If a line of the data below holds the word "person", list it.

BEGIN INFORMATION PROVIDED

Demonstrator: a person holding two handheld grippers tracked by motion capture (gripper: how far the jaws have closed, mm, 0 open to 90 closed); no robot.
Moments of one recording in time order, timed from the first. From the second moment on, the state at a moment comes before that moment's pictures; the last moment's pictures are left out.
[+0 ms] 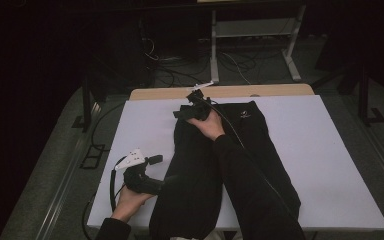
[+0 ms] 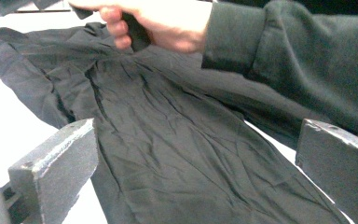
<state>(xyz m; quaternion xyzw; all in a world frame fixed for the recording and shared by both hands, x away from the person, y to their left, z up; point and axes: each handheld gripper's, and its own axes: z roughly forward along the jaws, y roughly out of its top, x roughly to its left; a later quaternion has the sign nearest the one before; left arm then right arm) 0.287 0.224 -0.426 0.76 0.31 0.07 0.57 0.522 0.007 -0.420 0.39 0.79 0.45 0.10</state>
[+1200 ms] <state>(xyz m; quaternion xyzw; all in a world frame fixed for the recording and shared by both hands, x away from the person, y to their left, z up) 0.289 0.222 -0.427 0.76 0.31 0.07 0.57 0.519 0.036 -0.456 0.43 0.80 0.41 0.12</state>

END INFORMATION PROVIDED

ANSWER AREA:
Demonstrator: a person holding two handheld grippers tracked by motion capture (gripper: how far the jaws have closed, mm, 0 open to 90 closed); no robot.
<state>(xyz m; quaternion xyzw; all in a world frame fixed for the recording and shared by both hands, x away from the person, y to their left, z up; point and axes: each handheld gripper's, and its own axes: z roughly forward along the jaws, y roughly out of its top, x roughly to its left; a later quaternion has the sign nearest the one before; left arm then right arm) 0.287 0.224 -0.426 0.76 0.31 0.07 0.57 0.522 0.007 -0.420 0.39 0.79 0.45 0.10</state>
[+1200 ms] <state>(xyz m; quaternion xyzw; all in a world frame fixed for the recording and shared by both hands, x away from the person, y to their left, z up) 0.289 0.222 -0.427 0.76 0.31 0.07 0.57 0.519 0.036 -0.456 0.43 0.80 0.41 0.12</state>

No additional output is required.